Helfer DR, Helber AR, Ferko AR, Klein DD, Elchediak D, Deaner TS, Slagle D, White WB, Buckler DG, Mitchell OJL, Fiorilli PN, Isenberg D, Nomura J, Murphy KA, Sigal A, Saif H, Reihart MJ, Vernon TM, Abella BS. Clinical factors associated with significant coronary lesions following out-of-hospital cardiac arrest.
Acad Emerg Med 2022;
29:456-464. [PMID:
34767692 DOI:
10.1111/acem.14416]
[Citation(s) in RCA: 4] [Impact Index Per Article: 2.0] [Reference Citation Analysis] [Abstract] [Key Words] [Track Full Text] [Journal Information] [Subscribe] [Scholar Register] [Received: 07/14/2021] [Revised: 10/31/2021] [Accepted: 11/09/2021] [Indexed: 11/30/2022]
Abstract
OBJECTIVES
Out-of-hospital cardiac arrest (OHCA) afflicts >350,000 people annually in the United States.
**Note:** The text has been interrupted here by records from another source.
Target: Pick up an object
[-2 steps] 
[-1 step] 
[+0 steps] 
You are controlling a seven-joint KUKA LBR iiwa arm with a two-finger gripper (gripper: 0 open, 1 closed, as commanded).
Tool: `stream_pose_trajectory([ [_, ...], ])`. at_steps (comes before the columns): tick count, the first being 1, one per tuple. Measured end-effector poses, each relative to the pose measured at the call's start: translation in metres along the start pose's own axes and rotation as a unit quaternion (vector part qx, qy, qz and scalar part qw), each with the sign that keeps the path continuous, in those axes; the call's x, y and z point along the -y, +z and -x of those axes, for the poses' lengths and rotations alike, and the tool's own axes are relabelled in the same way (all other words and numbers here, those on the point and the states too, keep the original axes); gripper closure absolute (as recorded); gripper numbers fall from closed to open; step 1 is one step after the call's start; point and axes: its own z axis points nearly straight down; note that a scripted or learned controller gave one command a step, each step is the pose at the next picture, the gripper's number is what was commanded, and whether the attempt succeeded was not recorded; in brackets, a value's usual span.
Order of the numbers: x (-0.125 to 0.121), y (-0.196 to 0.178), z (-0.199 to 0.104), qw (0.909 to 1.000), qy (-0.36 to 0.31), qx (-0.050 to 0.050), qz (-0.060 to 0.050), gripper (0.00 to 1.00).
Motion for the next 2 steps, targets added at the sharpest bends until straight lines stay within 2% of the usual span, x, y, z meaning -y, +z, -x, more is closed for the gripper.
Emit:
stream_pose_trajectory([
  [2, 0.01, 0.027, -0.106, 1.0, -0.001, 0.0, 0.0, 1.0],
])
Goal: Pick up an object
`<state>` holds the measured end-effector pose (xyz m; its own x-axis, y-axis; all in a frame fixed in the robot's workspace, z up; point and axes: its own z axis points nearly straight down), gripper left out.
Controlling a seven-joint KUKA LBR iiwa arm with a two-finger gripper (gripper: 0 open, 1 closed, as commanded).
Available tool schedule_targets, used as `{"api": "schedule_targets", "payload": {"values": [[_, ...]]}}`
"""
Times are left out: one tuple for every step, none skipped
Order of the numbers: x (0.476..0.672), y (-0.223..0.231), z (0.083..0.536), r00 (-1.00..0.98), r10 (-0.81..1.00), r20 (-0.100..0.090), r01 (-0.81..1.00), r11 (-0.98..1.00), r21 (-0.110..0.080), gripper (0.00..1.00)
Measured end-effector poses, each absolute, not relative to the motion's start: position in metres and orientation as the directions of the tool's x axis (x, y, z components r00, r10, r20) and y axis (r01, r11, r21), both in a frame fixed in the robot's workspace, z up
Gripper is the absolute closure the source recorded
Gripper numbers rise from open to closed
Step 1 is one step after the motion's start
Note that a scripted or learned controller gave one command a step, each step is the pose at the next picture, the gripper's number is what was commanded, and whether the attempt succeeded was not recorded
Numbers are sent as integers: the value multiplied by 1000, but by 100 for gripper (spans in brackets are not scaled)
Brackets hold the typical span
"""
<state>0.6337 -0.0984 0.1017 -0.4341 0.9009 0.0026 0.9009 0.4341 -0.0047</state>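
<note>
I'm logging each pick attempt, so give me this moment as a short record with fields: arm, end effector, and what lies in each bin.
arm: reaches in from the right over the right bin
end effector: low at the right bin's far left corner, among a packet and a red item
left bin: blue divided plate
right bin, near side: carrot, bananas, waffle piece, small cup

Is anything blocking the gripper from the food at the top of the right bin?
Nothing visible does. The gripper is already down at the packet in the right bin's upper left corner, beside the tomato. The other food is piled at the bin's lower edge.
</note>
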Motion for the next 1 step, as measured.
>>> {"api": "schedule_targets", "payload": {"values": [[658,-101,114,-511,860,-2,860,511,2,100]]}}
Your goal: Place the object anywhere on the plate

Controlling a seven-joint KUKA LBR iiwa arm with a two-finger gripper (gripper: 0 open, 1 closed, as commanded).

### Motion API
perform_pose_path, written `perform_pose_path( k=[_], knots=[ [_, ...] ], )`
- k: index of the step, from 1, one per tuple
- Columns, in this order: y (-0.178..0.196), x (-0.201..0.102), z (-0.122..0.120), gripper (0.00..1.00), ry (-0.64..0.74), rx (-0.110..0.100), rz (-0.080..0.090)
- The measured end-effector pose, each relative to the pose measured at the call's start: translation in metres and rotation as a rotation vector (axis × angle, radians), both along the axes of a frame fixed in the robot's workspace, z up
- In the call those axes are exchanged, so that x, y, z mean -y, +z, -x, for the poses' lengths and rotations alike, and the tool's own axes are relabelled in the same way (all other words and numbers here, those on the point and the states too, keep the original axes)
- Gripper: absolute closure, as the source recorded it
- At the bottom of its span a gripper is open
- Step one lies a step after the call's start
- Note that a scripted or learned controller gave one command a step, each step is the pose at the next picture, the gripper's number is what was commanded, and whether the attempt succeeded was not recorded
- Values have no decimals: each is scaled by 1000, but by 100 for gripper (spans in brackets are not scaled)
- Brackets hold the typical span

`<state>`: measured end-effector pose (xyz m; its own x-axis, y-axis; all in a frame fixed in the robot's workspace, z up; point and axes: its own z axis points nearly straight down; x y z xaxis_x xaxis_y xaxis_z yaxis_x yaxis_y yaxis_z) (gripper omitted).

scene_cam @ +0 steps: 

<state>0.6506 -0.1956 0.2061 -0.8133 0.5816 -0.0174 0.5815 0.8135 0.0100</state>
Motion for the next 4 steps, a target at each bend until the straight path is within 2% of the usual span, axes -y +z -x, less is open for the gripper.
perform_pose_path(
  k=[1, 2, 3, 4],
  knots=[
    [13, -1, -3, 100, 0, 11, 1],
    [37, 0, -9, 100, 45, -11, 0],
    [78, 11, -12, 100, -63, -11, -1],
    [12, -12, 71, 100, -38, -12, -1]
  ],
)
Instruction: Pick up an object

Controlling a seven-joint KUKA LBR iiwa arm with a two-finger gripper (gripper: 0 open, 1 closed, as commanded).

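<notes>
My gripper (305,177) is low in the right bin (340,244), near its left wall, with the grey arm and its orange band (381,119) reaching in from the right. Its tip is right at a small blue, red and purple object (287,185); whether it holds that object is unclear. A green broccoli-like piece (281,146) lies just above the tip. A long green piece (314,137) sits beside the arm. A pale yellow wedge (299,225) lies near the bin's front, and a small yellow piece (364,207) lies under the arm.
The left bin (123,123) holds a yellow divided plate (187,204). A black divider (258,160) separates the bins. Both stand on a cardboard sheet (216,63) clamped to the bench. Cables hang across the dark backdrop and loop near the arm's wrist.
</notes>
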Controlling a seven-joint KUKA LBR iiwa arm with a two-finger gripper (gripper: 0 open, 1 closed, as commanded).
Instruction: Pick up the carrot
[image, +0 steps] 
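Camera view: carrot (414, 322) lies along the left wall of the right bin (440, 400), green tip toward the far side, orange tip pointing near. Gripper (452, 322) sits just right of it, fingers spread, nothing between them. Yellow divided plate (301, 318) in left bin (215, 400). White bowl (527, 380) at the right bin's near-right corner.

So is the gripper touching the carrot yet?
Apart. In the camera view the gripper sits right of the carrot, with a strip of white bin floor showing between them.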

While postarrest coronary angiography (CAG) with percutaneous coronary intervention (PCI) has been associated with improved survival in observational cohorts, substantial uncertainty exists regarding patient selection for postarrest CAG. We tested the hypothesis that symptoms consistent with acute coronary syndrome (ACS), including chest discomfort, prior to OHCAs are associated with significant coronary lesions identified on postarrest CAG.
METHODS
We conducted a multicenter retrospective cohort study among eight regional hospitals. Adult patients who experienced atraumatic OHCA with successful initial resuscitation and subsequent CAG between January 2015 and December 2019 were included. We collected data on prehospital documentation of potential ACS symptoms prior to OHCA as well as clinical factors readily available during postarrest care. The primary outcome in multivariable regression modeling was the presence of significant coronary lesions (defined as >50% stenosis of left main or >75% stenosis of other coronary arteries).
RESULTS
Four-hundred patients were included. Median (interquartile range) age was 59 (51-69) years; 31% were female. At least one significant stenosis was found in 62%, of whom 71% received PCI. Clinical factors independently associated with a significant lesion included a history of myocardial infarction (adjusted odds ratio [aOR] = 6.5, [95% confidence interval {CI} = 1.3 to 32.4], p = 0.02), prearrest chest discomfort (aOR = 4.8 [95% CI = 2.1 to 11.8], p ≤ 0.001), ST-segment elevations (aOR = 3.2 [95% CI = 1.7 to 6.3], p < 0.001), and an initial shockable rhythm (aOR = 1.9 [95% CI = 1.0 to 3.4], p = 0.05).
CONCLUSIONS
Among survivors of OHCA receiving CAG, history of prearrest chest discomfort was significantly and independently associated with significant coronary artery lesions on postarrest CAG. This suggests that we may be able to use prearrest symptoms to better risk stratify patients following OHCA to decide who will benefit from invasive angiography.